• _Task_
Check each line of the data below for the word "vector". How many lines have it? Answer with the number alone.
Record excerpts START
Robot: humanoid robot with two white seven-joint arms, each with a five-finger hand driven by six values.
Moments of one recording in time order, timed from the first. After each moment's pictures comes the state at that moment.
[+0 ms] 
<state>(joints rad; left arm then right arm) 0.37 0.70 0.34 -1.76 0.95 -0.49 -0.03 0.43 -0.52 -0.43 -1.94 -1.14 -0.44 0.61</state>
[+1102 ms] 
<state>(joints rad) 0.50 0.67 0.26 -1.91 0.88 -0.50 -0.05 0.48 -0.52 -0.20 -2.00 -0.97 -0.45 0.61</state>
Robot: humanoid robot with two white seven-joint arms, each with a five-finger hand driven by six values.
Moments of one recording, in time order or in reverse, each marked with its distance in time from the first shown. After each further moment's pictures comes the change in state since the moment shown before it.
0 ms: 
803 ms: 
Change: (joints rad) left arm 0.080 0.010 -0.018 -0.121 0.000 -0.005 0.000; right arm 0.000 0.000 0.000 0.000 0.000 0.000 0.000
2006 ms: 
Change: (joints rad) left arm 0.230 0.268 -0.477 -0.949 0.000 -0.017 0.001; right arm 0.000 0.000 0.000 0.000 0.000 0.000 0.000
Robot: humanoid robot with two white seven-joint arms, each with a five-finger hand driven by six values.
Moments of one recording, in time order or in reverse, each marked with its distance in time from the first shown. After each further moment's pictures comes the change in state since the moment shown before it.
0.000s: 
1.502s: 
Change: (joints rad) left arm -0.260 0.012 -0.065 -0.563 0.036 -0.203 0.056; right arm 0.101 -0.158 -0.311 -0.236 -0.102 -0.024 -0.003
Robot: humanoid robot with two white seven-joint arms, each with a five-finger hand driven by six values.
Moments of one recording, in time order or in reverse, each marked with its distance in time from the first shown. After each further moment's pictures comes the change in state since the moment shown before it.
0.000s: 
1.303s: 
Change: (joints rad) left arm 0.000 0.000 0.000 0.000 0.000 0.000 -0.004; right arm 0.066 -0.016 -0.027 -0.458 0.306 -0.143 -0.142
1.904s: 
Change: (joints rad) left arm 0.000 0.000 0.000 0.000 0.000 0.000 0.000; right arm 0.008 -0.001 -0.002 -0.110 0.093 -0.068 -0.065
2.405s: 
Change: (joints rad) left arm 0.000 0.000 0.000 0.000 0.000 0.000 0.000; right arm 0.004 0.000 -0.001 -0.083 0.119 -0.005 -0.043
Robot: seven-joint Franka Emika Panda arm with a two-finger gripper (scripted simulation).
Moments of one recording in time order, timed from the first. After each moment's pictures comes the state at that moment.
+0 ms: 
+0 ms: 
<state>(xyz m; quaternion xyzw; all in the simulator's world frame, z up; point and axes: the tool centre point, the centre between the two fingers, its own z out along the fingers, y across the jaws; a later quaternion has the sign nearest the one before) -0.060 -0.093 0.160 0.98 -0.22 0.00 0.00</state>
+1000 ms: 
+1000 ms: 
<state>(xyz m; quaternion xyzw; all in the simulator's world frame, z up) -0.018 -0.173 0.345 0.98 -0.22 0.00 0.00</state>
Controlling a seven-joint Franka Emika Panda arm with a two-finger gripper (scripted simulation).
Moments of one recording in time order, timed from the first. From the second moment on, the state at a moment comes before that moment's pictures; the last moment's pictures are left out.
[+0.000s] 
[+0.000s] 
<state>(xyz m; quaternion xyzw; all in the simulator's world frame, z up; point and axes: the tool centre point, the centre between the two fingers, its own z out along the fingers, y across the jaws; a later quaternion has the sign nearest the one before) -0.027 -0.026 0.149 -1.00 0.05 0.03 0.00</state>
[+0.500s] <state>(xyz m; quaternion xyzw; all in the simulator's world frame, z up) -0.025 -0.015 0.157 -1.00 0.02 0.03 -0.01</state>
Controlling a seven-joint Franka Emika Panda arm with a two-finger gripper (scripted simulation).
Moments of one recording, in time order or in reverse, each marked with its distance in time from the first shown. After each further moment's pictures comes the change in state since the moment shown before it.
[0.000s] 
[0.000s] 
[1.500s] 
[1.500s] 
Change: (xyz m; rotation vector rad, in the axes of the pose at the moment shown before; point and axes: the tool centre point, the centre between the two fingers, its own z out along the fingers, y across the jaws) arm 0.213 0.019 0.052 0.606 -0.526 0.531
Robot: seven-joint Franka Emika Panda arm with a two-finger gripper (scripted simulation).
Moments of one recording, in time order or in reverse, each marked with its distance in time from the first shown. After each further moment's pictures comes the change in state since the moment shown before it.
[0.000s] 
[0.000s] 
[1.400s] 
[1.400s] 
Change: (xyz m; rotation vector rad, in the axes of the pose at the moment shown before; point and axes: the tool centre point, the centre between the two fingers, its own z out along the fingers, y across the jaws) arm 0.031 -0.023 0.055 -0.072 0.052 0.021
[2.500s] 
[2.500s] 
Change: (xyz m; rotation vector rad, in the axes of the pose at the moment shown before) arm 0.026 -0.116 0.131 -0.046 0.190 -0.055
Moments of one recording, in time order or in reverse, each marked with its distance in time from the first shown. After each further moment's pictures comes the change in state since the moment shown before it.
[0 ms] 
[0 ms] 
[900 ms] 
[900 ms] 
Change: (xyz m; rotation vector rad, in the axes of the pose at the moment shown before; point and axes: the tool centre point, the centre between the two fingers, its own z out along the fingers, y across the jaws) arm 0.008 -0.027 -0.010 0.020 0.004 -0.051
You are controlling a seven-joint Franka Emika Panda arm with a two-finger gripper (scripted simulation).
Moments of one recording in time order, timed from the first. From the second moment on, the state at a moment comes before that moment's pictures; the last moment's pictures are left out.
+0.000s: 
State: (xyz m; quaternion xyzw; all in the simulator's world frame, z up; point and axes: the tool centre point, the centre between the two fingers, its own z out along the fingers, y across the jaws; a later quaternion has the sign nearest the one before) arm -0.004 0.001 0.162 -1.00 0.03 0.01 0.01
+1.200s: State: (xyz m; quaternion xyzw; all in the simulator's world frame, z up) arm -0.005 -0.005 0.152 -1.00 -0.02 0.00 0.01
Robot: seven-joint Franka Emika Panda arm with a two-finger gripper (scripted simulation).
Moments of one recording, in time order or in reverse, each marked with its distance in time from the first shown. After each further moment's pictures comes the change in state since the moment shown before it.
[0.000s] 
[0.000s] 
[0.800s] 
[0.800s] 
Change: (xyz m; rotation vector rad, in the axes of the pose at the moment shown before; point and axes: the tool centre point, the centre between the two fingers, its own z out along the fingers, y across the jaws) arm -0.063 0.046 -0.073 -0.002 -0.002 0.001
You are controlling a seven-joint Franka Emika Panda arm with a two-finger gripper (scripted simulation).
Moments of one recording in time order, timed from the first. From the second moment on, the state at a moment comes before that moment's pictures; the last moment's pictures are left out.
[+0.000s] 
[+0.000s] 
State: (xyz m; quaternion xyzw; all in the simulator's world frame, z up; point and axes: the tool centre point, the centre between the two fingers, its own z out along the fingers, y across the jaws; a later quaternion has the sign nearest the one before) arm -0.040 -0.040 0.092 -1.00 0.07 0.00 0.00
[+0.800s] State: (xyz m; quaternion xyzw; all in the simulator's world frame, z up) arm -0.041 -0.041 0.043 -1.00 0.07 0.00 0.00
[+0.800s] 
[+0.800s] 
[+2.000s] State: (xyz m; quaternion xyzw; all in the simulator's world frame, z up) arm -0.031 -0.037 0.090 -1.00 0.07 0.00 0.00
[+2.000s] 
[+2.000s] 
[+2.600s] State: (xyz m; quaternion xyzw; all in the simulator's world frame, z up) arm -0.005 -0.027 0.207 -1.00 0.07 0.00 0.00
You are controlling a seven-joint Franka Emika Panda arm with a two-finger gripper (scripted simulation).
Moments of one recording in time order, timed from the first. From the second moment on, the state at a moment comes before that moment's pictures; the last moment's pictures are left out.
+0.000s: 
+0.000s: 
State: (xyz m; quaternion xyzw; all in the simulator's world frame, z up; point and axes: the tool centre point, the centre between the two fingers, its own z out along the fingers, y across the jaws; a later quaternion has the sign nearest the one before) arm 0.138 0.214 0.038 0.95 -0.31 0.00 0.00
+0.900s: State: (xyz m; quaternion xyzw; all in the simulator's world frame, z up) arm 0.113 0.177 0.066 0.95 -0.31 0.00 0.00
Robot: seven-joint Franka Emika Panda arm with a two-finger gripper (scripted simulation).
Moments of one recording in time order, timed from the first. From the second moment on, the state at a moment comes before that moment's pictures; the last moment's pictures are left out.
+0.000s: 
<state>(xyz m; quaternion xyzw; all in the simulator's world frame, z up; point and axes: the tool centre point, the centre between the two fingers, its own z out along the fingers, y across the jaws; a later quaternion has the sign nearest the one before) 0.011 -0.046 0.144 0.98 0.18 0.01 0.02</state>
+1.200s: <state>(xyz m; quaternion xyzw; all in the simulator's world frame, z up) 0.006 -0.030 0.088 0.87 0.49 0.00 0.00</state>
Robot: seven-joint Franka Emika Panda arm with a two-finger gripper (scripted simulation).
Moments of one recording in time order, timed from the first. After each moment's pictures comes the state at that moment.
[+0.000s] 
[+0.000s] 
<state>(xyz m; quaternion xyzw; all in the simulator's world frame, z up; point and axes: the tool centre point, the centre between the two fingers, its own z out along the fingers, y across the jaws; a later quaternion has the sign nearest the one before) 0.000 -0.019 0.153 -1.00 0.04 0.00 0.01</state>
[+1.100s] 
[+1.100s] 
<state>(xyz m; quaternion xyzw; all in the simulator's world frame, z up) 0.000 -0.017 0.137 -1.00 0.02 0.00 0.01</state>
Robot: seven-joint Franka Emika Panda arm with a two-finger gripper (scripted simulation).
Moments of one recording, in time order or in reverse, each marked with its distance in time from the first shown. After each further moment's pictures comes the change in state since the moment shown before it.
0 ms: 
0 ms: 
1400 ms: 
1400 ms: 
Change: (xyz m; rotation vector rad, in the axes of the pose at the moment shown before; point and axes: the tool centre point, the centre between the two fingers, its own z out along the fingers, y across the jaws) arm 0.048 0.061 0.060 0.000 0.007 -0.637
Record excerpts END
• _Solution for this task_
6